> [WHAT YOU HAVE TO DO] Reproduce the listing below in full and exactly; no pictures belong in the copy.
--*--
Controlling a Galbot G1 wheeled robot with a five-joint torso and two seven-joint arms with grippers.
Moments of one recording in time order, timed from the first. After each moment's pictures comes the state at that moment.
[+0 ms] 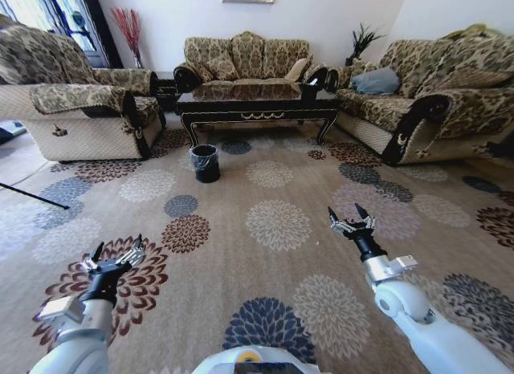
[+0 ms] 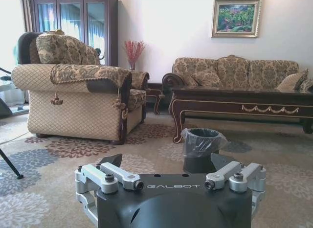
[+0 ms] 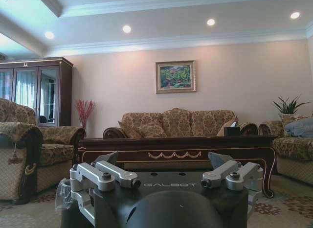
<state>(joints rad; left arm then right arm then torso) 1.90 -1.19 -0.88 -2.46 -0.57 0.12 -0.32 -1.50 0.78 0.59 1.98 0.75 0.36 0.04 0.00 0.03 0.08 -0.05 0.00</state>
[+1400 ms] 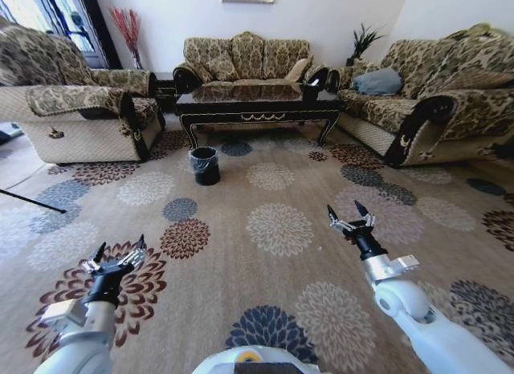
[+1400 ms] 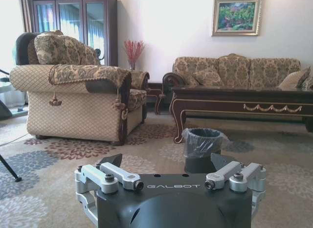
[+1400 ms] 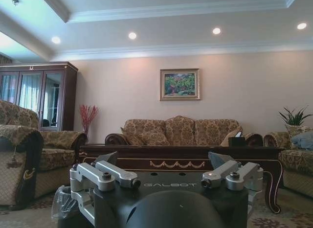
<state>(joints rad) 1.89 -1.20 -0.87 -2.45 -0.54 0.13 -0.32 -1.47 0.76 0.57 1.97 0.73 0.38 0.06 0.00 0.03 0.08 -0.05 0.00</state>
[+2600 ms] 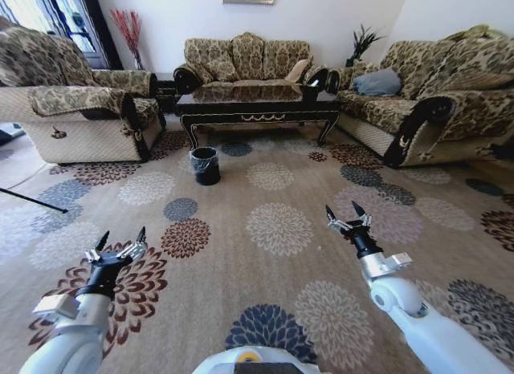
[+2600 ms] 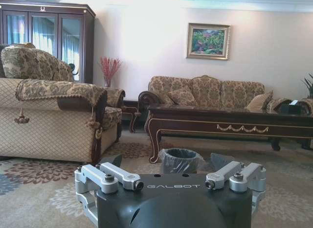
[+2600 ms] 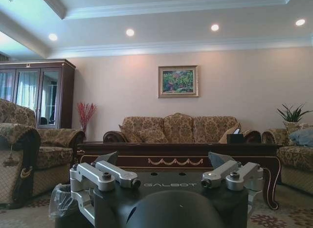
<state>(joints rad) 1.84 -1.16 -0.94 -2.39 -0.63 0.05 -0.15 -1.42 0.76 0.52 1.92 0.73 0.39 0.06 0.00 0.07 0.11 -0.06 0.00</state>
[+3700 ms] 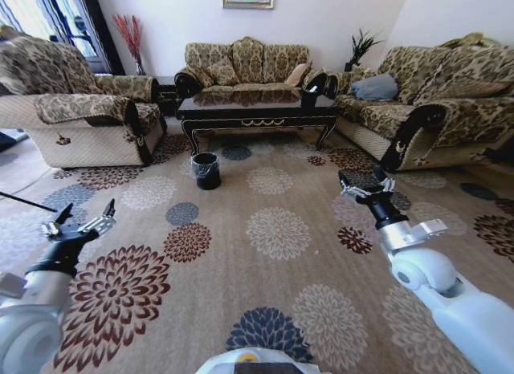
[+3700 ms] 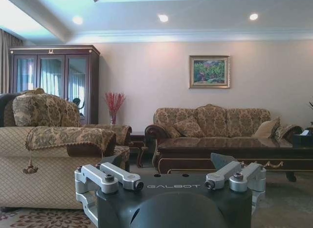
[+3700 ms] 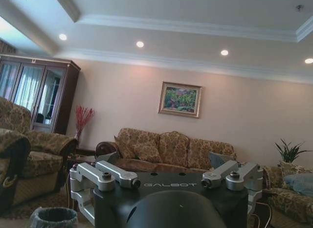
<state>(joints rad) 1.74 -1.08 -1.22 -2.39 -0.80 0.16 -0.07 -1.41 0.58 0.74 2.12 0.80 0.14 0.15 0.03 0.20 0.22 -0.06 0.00</state>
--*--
> [WRITTEN SOLUTION]
Controlling a Galbot G1 wheeled robot with a five-joint torso and two seven-joint arms with grippers.
Moments of one recording in time order, timed from the first. After each moment's pictures comes the state at that moment.
[+0 ms] 
[+0 ms] 
[+0 ms] 
<state>(joints rad; left arm then right arm then torso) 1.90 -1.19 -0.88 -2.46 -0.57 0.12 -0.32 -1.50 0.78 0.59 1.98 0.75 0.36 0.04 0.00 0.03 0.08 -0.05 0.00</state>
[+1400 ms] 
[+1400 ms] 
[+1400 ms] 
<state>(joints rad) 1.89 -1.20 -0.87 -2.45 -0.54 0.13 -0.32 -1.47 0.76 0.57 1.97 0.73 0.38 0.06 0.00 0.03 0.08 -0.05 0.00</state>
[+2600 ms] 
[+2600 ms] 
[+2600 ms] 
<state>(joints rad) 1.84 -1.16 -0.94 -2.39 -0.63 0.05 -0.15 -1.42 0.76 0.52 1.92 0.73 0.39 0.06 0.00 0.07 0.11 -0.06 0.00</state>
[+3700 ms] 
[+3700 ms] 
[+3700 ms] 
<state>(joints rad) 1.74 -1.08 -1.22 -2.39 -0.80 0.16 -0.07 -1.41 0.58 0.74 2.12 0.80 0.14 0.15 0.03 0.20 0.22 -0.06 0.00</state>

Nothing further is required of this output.